Every line from the one containing "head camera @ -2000" to the one containing "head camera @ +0" in the records below, both included, must be set down exactly, and no other line.

[Data entries]
"""

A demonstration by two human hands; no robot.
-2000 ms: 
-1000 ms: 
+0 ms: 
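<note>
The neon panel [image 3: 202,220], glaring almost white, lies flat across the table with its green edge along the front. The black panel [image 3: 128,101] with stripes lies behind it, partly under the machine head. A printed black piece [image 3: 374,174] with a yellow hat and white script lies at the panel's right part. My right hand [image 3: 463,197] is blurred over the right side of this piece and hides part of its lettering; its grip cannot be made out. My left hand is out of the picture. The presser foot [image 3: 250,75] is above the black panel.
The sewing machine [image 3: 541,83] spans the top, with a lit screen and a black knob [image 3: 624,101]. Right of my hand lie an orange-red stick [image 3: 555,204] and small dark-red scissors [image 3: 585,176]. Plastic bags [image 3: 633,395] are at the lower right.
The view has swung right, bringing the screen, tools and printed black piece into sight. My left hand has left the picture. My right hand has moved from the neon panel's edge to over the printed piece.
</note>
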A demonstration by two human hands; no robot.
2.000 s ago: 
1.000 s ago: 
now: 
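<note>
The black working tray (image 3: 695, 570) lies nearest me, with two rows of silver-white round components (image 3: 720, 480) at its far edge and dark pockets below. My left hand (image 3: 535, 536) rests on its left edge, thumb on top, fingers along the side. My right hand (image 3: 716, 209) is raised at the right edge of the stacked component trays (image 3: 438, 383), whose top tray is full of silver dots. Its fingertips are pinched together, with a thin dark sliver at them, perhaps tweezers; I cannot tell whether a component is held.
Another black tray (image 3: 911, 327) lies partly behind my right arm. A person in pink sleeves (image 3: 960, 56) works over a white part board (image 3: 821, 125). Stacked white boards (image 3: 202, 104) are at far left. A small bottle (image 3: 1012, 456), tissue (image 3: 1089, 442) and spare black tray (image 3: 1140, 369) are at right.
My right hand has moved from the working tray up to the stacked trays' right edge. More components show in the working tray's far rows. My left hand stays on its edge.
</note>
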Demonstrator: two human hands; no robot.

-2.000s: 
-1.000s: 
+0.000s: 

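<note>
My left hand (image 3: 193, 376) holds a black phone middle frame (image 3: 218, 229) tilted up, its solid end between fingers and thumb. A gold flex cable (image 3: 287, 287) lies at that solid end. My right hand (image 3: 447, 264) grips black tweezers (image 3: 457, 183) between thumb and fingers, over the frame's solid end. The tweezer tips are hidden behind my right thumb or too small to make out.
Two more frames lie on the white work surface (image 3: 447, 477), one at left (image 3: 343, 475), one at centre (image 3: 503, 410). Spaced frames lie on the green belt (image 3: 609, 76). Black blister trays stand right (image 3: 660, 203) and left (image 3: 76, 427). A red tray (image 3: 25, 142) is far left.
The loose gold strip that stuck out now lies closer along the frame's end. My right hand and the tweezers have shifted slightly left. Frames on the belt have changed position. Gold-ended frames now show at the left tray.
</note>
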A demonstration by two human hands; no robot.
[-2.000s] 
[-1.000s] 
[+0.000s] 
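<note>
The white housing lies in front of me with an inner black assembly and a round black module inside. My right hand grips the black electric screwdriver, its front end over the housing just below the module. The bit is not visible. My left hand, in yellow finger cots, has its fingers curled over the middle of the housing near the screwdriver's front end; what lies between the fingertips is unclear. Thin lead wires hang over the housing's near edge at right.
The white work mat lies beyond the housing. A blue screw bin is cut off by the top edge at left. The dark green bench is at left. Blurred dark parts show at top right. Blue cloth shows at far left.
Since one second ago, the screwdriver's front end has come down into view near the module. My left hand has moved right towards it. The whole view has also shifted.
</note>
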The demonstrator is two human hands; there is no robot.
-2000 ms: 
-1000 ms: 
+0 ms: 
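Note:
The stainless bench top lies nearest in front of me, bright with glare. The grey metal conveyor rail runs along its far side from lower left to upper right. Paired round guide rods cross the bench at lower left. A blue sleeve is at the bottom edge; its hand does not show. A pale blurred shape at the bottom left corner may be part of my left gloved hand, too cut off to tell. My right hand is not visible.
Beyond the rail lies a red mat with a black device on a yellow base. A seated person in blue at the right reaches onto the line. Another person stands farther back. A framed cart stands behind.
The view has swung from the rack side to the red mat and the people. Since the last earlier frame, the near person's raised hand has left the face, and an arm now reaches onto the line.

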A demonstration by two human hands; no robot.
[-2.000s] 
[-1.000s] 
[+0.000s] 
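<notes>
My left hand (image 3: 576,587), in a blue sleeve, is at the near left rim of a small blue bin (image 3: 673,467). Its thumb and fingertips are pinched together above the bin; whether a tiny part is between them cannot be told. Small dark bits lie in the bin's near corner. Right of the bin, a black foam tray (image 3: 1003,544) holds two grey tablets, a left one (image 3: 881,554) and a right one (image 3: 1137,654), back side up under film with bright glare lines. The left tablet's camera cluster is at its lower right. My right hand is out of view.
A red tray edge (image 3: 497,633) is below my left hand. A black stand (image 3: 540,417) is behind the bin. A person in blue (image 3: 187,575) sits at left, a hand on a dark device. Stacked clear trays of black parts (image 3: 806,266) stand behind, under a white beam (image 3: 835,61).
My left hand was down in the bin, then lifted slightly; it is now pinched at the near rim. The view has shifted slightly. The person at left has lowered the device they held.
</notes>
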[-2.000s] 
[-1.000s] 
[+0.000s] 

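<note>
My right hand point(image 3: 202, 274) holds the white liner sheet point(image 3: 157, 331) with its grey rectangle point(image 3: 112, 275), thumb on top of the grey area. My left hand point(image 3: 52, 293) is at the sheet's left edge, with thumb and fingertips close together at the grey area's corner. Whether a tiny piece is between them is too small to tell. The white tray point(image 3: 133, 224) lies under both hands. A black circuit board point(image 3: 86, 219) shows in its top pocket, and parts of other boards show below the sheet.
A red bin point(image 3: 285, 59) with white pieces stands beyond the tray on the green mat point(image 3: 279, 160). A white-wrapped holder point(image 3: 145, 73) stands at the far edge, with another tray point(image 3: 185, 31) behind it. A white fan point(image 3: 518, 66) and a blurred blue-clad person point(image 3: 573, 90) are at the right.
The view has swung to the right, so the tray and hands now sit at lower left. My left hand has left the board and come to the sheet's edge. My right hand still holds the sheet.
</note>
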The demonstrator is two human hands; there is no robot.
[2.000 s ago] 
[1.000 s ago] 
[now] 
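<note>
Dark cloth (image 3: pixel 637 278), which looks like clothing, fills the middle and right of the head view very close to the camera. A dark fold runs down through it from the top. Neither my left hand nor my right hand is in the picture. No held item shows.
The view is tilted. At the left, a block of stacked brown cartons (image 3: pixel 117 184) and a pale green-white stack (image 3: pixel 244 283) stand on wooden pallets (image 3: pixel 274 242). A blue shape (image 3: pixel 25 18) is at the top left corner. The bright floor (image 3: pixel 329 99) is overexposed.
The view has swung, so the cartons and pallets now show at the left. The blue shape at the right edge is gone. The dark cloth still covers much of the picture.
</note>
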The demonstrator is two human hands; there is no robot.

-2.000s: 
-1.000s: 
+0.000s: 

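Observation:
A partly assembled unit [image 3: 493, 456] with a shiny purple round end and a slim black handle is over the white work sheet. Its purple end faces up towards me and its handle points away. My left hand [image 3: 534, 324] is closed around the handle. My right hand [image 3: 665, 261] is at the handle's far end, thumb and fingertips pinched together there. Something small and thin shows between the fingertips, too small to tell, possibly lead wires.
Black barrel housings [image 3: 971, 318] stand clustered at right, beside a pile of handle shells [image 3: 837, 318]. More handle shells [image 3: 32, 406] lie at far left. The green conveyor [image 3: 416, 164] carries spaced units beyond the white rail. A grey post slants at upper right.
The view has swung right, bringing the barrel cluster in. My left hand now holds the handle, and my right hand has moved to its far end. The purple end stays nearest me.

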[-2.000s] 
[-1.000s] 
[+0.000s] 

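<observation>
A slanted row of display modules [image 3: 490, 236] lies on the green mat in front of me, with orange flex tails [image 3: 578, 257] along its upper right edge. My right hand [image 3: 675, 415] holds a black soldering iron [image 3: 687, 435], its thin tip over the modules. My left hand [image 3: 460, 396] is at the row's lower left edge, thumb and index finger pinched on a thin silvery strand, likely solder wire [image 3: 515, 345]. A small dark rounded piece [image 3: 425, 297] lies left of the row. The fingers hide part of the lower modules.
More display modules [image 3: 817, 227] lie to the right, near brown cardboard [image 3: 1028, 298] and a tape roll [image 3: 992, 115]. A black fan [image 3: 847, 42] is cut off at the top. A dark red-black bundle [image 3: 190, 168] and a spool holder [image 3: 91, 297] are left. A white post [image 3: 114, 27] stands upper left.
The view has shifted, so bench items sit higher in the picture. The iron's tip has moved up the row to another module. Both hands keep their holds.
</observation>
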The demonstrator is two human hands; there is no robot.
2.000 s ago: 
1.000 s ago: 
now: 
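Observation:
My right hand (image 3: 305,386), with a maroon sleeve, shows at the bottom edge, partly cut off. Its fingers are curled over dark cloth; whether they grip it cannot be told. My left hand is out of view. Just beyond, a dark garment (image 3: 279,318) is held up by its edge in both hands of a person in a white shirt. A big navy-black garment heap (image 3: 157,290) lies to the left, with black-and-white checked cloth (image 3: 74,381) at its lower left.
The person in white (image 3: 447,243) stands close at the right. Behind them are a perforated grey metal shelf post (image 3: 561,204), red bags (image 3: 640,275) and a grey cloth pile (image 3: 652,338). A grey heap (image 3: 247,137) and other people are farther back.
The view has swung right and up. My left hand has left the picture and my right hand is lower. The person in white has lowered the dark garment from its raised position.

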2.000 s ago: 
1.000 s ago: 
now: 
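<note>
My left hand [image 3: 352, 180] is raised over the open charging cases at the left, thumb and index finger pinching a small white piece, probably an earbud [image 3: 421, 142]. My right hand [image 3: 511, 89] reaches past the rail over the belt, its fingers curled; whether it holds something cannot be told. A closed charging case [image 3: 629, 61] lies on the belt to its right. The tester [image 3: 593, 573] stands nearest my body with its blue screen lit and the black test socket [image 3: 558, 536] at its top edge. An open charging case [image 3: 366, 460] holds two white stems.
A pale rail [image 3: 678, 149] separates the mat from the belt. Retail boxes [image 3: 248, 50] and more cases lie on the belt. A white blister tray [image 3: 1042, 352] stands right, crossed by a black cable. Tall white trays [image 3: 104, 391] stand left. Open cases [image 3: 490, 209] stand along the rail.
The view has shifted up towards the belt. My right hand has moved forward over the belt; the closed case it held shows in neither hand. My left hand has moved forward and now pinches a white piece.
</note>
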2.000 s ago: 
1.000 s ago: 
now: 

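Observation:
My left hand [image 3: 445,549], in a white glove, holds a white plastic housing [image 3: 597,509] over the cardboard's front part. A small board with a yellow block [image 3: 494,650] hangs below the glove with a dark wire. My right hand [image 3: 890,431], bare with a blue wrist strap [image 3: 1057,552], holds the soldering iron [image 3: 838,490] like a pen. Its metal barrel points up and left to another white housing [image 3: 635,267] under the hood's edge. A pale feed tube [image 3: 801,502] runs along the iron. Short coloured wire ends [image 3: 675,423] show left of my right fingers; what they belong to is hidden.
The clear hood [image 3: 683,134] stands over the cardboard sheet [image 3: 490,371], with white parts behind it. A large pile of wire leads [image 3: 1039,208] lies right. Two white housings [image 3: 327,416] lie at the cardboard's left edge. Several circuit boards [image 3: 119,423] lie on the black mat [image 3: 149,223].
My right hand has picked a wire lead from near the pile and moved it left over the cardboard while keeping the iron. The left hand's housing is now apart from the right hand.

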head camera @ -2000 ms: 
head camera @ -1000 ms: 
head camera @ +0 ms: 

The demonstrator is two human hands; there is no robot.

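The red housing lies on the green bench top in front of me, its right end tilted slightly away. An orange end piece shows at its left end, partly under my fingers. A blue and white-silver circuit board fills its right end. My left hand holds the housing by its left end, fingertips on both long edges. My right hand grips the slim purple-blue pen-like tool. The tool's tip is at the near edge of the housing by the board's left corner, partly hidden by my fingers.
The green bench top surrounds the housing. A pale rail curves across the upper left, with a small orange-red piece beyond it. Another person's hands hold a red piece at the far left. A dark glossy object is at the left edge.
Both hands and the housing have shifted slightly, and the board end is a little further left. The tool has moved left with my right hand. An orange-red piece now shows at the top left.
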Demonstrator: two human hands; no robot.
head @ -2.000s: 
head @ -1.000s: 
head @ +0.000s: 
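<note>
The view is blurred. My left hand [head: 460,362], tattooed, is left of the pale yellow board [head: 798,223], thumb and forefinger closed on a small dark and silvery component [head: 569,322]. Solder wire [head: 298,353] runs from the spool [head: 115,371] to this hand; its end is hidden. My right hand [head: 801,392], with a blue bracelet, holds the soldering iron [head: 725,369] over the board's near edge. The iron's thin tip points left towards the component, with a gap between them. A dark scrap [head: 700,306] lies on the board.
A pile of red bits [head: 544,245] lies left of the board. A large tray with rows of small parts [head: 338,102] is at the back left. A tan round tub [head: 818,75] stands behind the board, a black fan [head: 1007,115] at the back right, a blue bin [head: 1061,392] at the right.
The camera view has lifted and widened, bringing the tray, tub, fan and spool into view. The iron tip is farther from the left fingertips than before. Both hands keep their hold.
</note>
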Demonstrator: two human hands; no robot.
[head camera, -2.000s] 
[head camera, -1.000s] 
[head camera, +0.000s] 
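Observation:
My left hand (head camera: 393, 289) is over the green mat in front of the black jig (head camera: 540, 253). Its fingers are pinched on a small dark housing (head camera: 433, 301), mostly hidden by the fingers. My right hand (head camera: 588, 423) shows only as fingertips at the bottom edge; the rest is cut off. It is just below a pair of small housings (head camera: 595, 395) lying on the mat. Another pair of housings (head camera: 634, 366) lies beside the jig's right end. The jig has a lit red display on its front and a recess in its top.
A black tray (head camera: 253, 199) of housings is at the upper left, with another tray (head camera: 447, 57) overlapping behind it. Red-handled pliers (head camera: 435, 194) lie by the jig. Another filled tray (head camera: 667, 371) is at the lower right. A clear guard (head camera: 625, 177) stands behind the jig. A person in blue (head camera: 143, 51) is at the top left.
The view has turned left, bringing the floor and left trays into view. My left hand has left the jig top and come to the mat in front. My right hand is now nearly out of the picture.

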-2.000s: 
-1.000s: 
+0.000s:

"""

Answer below ->
head camera @ -2000 ms: 
head camera @ -1000 ms: 
head camera @ +0 ms: 

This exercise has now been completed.